→ **PROBLEM REQUIREMENTS**: Return the listing exactly. Keep no pictures.

*****

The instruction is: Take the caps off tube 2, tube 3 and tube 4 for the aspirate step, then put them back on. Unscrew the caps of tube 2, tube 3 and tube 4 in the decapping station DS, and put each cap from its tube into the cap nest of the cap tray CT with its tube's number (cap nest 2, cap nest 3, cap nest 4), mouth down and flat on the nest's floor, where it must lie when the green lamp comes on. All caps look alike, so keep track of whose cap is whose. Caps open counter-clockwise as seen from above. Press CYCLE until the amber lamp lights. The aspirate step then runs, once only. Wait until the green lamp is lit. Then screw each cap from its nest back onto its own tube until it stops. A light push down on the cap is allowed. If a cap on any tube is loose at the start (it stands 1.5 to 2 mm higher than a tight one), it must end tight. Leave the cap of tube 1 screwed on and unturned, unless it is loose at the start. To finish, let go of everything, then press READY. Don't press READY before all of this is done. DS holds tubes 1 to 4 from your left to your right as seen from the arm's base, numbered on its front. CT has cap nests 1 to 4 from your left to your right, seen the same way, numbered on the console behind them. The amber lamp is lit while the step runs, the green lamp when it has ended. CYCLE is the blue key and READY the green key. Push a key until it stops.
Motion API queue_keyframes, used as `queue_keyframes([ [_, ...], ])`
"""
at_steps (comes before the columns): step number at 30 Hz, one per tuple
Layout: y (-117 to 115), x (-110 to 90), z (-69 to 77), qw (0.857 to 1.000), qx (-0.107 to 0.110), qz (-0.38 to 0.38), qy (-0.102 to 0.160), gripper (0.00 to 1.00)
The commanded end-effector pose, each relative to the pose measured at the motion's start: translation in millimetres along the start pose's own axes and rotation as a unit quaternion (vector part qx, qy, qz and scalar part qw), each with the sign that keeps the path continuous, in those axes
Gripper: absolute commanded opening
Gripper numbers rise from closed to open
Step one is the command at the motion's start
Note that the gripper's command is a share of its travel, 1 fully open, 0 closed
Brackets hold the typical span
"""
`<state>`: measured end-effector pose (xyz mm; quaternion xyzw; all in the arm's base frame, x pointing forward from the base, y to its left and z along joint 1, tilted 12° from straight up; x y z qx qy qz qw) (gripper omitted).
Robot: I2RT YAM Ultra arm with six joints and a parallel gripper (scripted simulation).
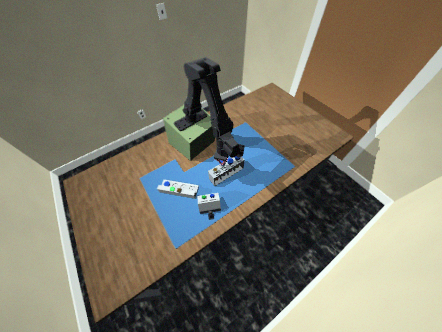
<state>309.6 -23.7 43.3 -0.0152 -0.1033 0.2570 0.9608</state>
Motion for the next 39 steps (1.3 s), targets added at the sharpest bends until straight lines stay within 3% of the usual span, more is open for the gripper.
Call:
queue_keyframes([
  [1,-1,2,3.2,1.0,-0.004,0.0,-0.006,0.0],
  [6,-1,2,-2.7,1.0,-0.004,0.0,-0.006,0.0],
  [12,-1,2,-20.8,1.0,-0.004,0.0,-0.006,0.0],
  [39,0,3,-21.6,1.0,-0.003,0.0,-0.006,0.0],
])
Point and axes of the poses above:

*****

→ **WRITTEN ANSWER**:
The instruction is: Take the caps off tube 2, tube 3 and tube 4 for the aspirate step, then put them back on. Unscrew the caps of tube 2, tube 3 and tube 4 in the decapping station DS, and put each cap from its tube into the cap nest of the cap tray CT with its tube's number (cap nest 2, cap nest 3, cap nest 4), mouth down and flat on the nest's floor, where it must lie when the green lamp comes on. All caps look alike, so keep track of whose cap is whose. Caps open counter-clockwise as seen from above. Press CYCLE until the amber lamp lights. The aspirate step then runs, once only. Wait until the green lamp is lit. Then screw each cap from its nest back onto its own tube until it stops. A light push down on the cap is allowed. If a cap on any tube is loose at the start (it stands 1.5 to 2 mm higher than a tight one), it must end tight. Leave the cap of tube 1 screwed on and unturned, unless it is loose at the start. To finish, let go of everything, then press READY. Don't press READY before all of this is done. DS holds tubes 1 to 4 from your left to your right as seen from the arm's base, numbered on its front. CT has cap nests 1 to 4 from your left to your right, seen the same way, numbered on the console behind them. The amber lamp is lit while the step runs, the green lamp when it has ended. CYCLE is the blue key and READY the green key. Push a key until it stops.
Motion API queue_keyframes, used as `queue_keyframes([ [_, ...], ])`
"""
at_steps (comes before the columns): step number at 30 Hz, one per tuple
Layout: y (-117 to 115), x (-110 to 90), z (-69 to 77), qw (0.857 to 1.000), qx (-0.107 to 0.110), qz (-0.38 to 0.38), qy (-0.102 to 0.160), gripper (0.00 to 1.00)
The commanded end-effector pose, each relative to the pose measured at the motion's start: translation in millimetres along the start pose's own axes and rotation as a unit quaternion (vector part qx, qy, qz and scalar part qw), each with the sign that keeps the path continuous, in those axes
Gripper: absolute commanded opening
Gripper numbers rise from closed to open
Step one is the command at the motion's start
Note that the gripper's command is a share of its travel, 1 fully open, 0 closed
Brackets hold the typical span
"""
`<state>`: measured end-effector pose (xyz mm; quaternion xyzw; all in the arm's base frame, x pointing forward from the base, y to its left and z along joint 1, tilted 12° from straight up; x y z qx qy qz qw) (gripper omitted).
Robot: I2RT YAM Ultra arm with six joints and a parallel gripper (scripted simulation).
<state>309.6 -23.7 43.3 -0.0152 -0.1033 0.2570 0.9608</state>
Motion for the next 39 steps (1.3 s), targets added at the sharpest bends until straight lines stay within 3% of the usual span, more is open for the gripper.
Call:
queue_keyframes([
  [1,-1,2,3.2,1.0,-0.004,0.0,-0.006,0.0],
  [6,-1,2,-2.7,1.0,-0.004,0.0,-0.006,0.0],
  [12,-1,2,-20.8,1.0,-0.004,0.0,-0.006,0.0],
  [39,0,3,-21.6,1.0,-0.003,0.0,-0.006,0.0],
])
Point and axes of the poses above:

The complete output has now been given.